Explicitly control hostname validation see X509_check_host for X509_CHECK_FLAG* definitions. Values are defined as a bitmask of X509_CHECK_FLAG* values.

Parameters:

ssl - the SSL instance (SSL*).

flags - a bitmask of X509_CHECK_FLAG* values.

hostname - the hostname which is expected for validation.

authenticationMethods

public static String[] authenticationMethods(long ssl)

setCertificateChainBio

public static void setCertificateChainBio(long ssl,
                          long bio,
                          boolean skipfirst)

Set BIO of PEM-encoded Server CA Certificates

This directive sets the optional all-in-one file where you can assemble the certificates of Certification Authorities (CA) which form the certificate chain of the server certificate. This starts with the issuing CA certificate of of the server certificate and can range up to the root CA certificate. Such a file is simply the concatenation of the various PEM-encoded CA Certificate files, usually in certificate chain order.

But be careful: Providing the certificate chain works only if you are using a single (either RSA or DSA) based server certificate. If you are using a coupled RSA+DSA certificate pair, this will work only if actually both certificates use the same certificate chain. Otherwsie the browsers will be confused in this situation.

Parameters:

ssl - Server or Client to use.

bio - BIO of PEM-encoded Server CA Certificates.

skipfirst - Skip first certificate if chain file is inside certificate file.

setCertificateBio

public static void setCertificateBio(long ssl,
                     long certBio,
                     long keyBio,
                     String password)
                              throws Exception

Set Certificate
Point setCertificate at a PEM encoded certificate stored in a BIO. If the certificate is encrypted, then you will be prompted for a pass phrase. Note that a kill -HUP will prompt again. A test certificate can be generated with `make certificate' under built time. Keep in mind that if you've both a RSA and a DSA certificate you can configure both in parallel (to also allow the use of DSA ciphers, etc.)
If the key is not combined with the certificate, use key param to point at the key file. Keep in mind that if you've both a RSA and a DSA private key you can configure both in parallel (to also allow the use of DSA ciphers, etc.)

Parameters:

ssl - Server or Client to use.

certBio - Certificate BIO.

keyBio - Private Key BIO to use if not in cert.

password - Certificate password. If null and certificate is encrypted.

Throws:

Exception

parsePrivateKey

public static long parsePrivateKey(long privateKeyBio,
                   String password)
                            throws Exception

Parse private key from BIO and return EVP_PKEY pointer.
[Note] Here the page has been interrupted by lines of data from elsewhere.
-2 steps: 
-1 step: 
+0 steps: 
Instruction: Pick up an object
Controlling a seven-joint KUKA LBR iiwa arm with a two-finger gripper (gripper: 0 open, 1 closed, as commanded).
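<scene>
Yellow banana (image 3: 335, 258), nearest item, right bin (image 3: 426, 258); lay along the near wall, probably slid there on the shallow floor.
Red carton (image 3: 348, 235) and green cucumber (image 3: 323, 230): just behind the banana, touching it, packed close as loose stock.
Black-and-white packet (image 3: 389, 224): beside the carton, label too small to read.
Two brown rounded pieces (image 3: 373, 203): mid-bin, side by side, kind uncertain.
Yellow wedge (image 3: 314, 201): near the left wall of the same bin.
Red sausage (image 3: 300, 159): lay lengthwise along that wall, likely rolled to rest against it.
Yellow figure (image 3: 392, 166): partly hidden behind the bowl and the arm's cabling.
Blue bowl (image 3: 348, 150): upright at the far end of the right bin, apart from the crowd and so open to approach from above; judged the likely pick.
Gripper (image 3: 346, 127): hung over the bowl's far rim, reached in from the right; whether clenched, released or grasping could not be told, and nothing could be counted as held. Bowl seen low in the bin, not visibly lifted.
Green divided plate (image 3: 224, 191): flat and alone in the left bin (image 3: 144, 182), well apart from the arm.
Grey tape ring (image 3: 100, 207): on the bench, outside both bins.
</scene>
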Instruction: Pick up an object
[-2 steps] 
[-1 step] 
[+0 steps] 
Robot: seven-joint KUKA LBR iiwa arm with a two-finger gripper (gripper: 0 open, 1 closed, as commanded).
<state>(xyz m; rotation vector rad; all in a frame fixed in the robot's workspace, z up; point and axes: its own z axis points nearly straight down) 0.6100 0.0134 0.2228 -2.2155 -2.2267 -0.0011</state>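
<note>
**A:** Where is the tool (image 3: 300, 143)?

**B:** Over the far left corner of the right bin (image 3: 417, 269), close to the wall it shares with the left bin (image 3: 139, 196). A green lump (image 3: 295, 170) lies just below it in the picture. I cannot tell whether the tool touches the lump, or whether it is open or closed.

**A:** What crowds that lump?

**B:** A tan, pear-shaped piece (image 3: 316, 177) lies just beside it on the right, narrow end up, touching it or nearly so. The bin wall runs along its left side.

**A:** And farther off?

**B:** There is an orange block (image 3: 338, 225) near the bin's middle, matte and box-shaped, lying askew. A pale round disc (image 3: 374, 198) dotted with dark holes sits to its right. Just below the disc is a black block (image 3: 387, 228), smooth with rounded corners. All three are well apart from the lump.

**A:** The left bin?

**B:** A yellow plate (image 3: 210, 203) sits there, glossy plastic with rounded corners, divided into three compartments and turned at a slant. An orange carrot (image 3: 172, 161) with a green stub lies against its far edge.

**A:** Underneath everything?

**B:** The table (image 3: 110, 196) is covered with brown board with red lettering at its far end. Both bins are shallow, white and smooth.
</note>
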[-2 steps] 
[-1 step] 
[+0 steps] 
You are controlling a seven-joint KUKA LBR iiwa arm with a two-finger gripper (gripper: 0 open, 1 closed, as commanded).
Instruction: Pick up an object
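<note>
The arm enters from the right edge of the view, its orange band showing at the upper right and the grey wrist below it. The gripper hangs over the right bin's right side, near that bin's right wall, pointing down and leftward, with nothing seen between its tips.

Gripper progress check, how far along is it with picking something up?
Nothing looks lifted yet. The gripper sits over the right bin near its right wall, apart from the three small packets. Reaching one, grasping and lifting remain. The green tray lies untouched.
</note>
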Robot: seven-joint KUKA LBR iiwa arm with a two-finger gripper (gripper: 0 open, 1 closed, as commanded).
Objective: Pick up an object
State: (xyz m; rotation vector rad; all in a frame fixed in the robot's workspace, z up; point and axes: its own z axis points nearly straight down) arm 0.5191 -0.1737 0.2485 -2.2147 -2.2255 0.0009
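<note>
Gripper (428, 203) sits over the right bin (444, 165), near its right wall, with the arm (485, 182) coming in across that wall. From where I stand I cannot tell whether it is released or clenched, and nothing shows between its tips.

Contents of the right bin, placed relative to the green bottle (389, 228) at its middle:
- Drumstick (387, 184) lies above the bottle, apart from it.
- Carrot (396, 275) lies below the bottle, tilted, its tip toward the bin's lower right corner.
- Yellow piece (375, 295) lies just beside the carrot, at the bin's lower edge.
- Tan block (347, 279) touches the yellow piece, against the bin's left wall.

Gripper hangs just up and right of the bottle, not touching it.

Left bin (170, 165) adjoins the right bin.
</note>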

Be sure you understand how OpenSsl will behave with respect to reference counting! If the EVP_PKEY pointer is used with the client certificate callback CertificateRequestedCallback the ownership goes over to OpenSsl / Tcnative and so calling freePrivateKey(long) should NOT be done in this case. Otherwise you may need to call freePrivateKey(long) to decrement the reference count and free memory.

Throws:

Exception

freePrivateKey

public static void freePrivateKey(long privateKey)

Free private key (EVP_PKEY pointer).

parseX509Chain

public static long parseX509Chain(long x509ChainBio)
                           throws Exception

Parse X509 chain from BIO and return (STACK_OF(X509) pointer).
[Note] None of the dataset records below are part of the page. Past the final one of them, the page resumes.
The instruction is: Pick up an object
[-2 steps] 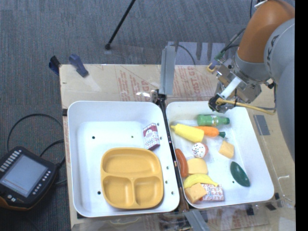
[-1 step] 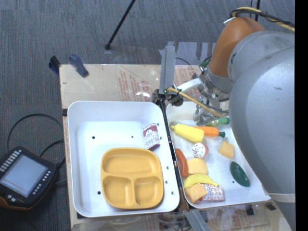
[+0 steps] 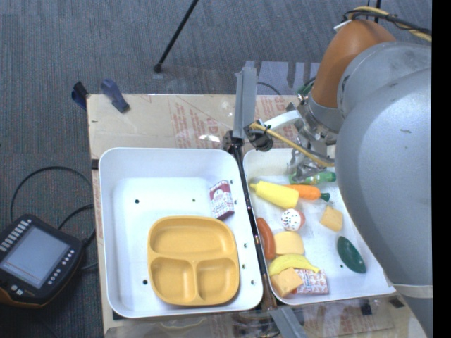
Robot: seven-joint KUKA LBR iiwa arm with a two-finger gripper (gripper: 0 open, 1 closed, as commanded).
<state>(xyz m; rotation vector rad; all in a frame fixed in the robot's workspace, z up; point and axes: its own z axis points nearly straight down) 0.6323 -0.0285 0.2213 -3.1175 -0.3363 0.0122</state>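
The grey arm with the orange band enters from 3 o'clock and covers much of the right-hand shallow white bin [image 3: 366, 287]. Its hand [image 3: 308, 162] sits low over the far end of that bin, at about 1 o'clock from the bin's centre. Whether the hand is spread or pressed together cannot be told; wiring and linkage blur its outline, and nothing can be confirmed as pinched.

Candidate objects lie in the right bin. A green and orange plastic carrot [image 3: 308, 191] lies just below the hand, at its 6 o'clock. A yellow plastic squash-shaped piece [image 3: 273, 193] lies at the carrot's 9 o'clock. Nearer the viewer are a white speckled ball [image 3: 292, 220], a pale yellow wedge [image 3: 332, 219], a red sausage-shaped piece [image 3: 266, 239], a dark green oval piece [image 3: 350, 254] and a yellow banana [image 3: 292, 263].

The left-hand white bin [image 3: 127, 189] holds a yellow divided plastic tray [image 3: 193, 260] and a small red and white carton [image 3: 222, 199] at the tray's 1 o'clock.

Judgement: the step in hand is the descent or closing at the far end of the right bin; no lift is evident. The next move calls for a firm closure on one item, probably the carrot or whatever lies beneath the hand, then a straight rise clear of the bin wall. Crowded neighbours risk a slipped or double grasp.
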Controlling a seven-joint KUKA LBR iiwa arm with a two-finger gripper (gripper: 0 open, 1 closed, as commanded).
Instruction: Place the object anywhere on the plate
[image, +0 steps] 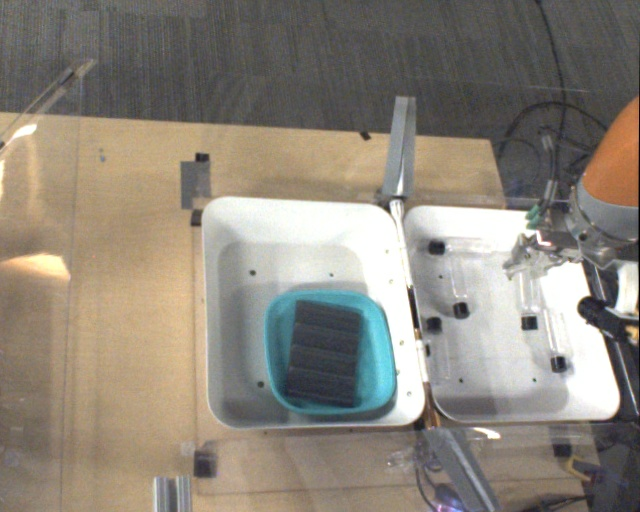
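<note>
A dark grey ridged block (324, 353) lies flat on the teal plate (379, 325), which rests in the left white bin (230, 300) towards its front. My gripper (528, 256) hangs over the back right part of the right bin (500, 395), well to the right of the plate and apart from the block. The grey arm with its orange band (612, 165) comes in from the right edge. Nothing shows in the gripper.
Several clear tube-like pieces with black ends (459, 309) lie scattered in the right bin. A grey metal post (400, 150) stands behind the divide between the bins. Cables (540, 125) run at the back right. The wooden bench (100, 300) spreads to the left.
</note>
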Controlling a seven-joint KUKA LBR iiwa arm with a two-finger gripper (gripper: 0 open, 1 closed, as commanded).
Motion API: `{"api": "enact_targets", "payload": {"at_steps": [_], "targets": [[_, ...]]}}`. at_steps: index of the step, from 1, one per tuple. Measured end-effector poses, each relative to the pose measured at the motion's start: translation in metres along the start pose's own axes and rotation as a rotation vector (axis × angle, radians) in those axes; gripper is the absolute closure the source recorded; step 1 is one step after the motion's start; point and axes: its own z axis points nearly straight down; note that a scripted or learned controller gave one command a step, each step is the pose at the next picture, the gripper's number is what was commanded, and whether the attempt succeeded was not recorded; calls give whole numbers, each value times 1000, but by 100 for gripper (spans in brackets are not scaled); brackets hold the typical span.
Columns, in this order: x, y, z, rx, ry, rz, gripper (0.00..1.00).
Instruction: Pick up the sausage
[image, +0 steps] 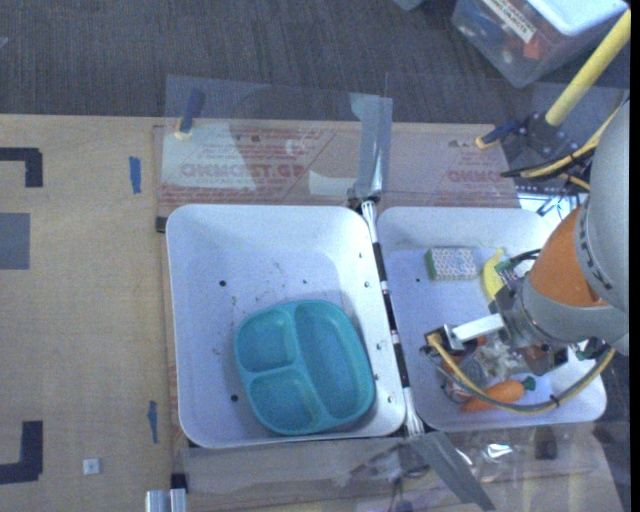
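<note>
Grey arm with two-finger gripper (487, 352) lowered into the right white bin (420, 400), lower right of frame, above an orange carrot-like piece (497, 394); its hold cannot be told, nor the sausage's place; pickup apparently unfinished; teal divided plate (300, 367) lies in the left bin

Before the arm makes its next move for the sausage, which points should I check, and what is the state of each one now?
1. Gripper is over the right bin: ok.
2. Sausage can be identified under the arm: cannot tell.
3. Something held: cannot tell.
4. Carrot lies close below the gripper and may get in the way: not ok.
5. Yellow cable loops near the gripper: not ok.
6. Teal plate sits apart in the left bin: ok.
</note>
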Motion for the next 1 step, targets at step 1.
{"api": "enact_targets", "payload": {"at_steps": [1], "targets": [[36, -52, -69, 22, -20, -156, 100]]}}
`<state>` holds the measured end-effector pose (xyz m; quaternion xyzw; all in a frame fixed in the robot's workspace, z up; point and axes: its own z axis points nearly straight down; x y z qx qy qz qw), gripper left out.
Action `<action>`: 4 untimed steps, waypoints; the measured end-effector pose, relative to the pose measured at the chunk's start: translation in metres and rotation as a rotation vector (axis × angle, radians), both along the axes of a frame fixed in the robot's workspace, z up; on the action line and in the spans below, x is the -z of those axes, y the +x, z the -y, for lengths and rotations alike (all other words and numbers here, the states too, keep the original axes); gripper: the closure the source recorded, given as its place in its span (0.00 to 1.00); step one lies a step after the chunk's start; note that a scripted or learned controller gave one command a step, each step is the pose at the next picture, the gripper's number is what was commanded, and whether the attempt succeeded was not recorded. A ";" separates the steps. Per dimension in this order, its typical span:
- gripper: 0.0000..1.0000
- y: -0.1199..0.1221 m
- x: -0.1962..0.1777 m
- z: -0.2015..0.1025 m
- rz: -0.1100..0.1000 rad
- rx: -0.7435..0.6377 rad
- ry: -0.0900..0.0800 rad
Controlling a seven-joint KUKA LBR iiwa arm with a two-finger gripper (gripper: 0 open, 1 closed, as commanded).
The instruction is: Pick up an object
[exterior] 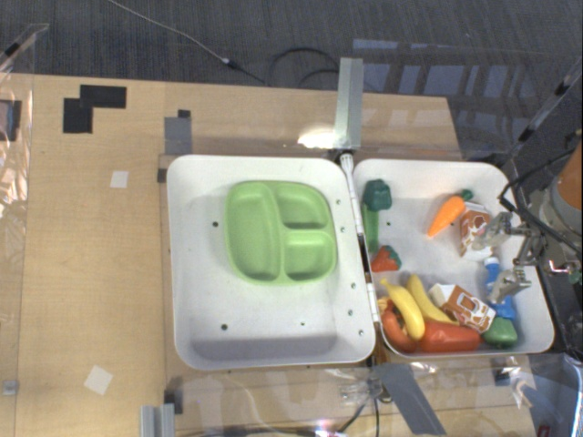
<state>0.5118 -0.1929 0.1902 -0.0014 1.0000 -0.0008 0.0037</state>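
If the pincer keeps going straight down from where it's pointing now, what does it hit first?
Probably the small blue object at the right bin's right side, directly under the pincer. The brown-and-white carton sits just beside that line. Depth is hard to judge from this slanted view.

The counter (82,271) is faced with pale, matt wood-look board, marked with black tape patches (91,106). Both bins, left (196,271) and right (414,176), are seen as smooth white plastic with a soft sheen. The divided green plate (278,231) looks like matt plastic. The bananas (412,304), carrot (445,215) and red pepper (437,338) appear as glossy moulded plastic. The hand (507,256) shows bare shiny metal.
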 end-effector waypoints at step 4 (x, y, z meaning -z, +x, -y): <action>0.00 0.067 0.101 0.006 0.004 -0.237 -0.003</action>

Be sure you understand how OpenSsl will behave with respect to reference counting! If the STACK_OF(X509) pointer is used with the client certificate callback CertificateRequestedCallback the ownership goes over to OpenSsl / Tcnative and and so calling freeX509Chain(long) should NOT be done in this case. Otherwise you may need to call freeX509Chain(long) to decrement the reference count and free memory.

Throws:

Exception

freeX509Chain

public static void freeX509Chain(long x509Chain)

Free x509 chain (STACK_OF(X509) pointer).